Log in with your email and master password. The extension will sync your vault from your server.

Mobile App Setup

Same process on mobile. Install the Bitwarden app (iOS or Android — free). Tap the region selector on the login screen and choose Self-hosted. Enter your server URL.

On iOS, you can enable Bitwarden as an autofill provider under Settings > Passwords > AutoFill Passwords. On Android, it integrates with the autofill service.

Emergency Access

Vaultwarden supports Bitwarden’s Emergency Access feature — you can designate a trusted contact who can request access to your vault in an emergency.
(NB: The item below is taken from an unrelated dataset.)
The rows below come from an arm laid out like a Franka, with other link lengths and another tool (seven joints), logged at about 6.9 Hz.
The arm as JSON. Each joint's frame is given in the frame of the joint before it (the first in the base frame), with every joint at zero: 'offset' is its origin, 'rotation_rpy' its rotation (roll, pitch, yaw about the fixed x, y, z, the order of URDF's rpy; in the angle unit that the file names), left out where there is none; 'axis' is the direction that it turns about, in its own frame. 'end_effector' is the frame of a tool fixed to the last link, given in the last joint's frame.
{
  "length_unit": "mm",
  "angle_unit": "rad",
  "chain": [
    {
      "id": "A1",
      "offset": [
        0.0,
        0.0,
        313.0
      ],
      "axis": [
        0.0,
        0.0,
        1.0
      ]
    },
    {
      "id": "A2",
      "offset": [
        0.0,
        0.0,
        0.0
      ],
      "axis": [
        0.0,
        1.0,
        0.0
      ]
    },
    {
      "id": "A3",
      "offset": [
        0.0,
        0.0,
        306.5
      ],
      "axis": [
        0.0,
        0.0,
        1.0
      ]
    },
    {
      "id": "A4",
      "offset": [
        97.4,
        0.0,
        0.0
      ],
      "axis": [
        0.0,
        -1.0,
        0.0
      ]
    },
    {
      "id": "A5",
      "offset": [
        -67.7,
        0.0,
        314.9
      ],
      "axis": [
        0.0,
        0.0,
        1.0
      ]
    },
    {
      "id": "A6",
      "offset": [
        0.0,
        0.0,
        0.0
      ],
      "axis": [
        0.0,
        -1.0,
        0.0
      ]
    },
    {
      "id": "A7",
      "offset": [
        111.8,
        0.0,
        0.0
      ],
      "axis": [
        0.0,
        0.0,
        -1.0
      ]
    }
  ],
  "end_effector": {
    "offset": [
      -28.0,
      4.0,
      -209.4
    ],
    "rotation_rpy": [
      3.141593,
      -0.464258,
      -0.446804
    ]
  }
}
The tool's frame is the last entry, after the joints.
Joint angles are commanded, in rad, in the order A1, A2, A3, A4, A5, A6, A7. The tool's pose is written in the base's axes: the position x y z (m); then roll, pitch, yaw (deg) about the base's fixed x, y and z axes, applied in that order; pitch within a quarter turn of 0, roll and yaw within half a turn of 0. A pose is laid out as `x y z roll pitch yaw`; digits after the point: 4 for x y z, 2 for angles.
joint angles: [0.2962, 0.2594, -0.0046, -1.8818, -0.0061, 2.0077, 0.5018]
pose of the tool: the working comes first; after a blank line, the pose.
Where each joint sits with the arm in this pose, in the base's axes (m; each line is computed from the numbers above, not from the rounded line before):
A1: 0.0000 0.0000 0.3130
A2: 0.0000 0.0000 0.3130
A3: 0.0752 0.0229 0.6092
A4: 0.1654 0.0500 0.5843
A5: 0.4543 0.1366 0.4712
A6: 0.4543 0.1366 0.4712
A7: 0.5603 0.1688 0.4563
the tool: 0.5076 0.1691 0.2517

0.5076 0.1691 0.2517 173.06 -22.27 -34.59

This is worth setting up if you’re the only person in your household managing passwords.

Go to Settings > Emergency Access in the web vault.

Backups

Back up /opt/vaultwarden/data. This directory contains your entire vault — all passwords, attachments, and organizational data.

tar -czf /backup/vaultwarden-$(date +%Y%m%d).tar.gz /opt/vaultwarden/data

Run this daily. The data directory is small (usually under 100MB unless you’re storing a lot of attachments), so daily backups are cheap. Keep at least two weeks of backups in case you don’t notice a problem immediately.

The vault is encrypted client-side before it ever reaches your server — Vaultwarden stores encrypted blobs, not plaintext passwords. Even if someone got your backup file, they’d need your master password to decrypt it. That said, treat the backup as sensitive and store it somewhere access-controlled.

Two-Factor Authentication

Enable 2FA on your Vaultwarden account. Go to Settings > Two-step Login. TOTP (authenticator app) is the easiest option — use Bitwarden itself to store the TOTP secret (yes, storing your vault’s 2FA inside your vault is fine for most setups; if you’re paranoid, use a separate authenticator app).

Updating

cd /opt/vaultwarden
docker compose pull
docker compose up -d

Check the Vaultwarden releases page before updating. Updates are generally safe but occasionally have migration notes worth reading.

What About Bitwarden’s Paid Features?

Vaultwarden implements most of Bitwarden’s premium features for free — TOTP storage, file attachments, emergency access, organization features. The main thing you lose is Bitwarden’s official support and the hardware key (FIDO2/WebAuthn) support, which requires the official server. For personal and family use, Vaultwarden covers everything.